#### WHAT THIS TASK INVOLVES:
Search the data for the word "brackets". Reproduce every line where it is found.

###

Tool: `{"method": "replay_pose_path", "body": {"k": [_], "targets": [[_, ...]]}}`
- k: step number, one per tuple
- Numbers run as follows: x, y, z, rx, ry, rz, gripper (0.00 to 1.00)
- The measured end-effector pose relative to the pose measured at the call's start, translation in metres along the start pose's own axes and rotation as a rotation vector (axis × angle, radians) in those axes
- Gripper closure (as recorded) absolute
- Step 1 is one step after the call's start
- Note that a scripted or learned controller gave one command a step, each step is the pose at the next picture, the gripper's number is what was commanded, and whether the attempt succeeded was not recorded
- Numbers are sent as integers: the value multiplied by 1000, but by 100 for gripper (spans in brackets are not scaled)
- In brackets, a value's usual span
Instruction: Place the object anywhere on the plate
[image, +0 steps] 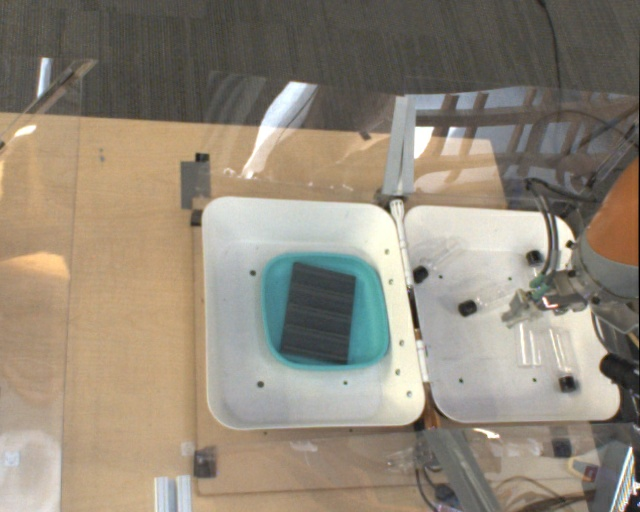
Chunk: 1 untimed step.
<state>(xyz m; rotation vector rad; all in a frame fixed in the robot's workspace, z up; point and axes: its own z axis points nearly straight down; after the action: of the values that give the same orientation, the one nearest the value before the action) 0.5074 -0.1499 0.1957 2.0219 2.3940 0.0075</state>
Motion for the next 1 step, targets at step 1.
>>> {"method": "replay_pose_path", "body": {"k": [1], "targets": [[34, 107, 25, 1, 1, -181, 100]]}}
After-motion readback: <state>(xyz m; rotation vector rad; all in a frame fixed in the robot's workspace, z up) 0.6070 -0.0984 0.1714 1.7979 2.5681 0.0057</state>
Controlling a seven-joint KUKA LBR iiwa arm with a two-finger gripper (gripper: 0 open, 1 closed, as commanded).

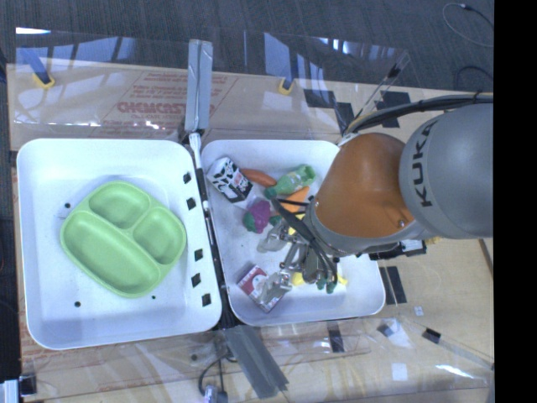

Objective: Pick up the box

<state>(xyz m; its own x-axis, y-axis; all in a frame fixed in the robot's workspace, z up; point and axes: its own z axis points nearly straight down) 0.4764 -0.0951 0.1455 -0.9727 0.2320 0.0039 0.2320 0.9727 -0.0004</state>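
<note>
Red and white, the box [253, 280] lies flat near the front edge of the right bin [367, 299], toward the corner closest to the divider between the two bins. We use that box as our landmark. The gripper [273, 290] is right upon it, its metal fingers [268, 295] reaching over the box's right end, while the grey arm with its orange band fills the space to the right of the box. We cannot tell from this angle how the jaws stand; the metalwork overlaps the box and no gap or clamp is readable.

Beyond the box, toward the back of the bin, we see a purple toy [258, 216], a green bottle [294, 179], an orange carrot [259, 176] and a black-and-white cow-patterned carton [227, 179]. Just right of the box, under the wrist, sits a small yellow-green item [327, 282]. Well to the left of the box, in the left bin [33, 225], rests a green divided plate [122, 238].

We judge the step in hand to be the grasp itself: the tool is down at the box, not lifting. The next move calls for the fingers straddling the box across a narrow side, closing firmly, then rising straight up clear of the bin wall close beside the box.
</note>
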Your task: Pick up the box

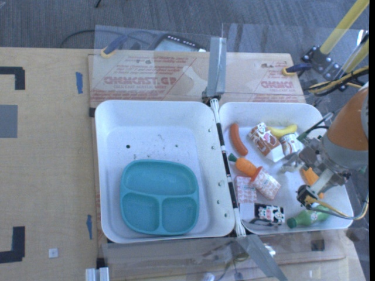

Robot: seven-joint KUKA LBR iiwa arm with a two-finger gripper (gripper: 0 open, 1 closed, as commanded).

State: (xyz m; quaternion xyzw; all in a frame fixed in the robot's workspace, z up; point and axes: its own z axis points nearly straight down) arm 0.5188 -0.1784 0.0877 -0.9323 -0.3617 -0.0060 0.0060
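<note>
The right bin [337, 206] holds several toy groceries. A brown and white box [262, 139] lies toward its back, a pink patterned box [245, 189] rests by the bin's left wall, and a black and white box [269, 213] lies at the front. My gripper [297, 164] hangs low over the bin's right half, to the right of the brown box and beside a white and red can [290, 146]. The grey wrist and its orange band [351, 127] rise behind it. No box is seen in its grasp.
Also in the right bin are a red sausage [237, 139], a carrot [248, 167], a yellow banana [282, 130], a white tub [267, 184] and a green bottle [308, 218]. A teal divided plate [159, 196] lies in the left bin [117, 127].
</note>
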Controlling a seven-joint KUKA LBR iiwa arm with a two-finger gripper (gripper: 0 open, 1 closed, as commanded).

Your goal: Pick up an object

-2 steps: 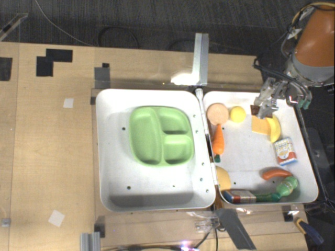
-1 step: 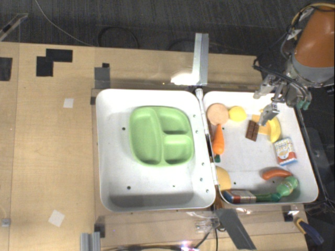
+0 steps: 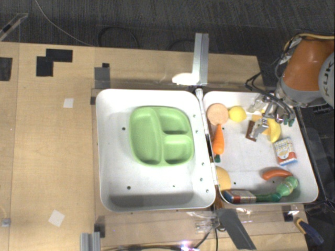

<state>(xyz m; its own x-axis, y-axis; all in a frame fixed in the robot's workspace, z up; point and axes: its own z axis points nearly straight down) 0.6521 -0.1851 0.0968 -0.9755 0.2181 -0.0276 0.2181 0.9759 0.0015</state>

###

#### WRITTEN RESPONSE:
- Numbers are sent as integers: the value multiplied by 1000, but by 100 for gripper (spans in brackets are not scaled)
- In brackets, a value's usual span

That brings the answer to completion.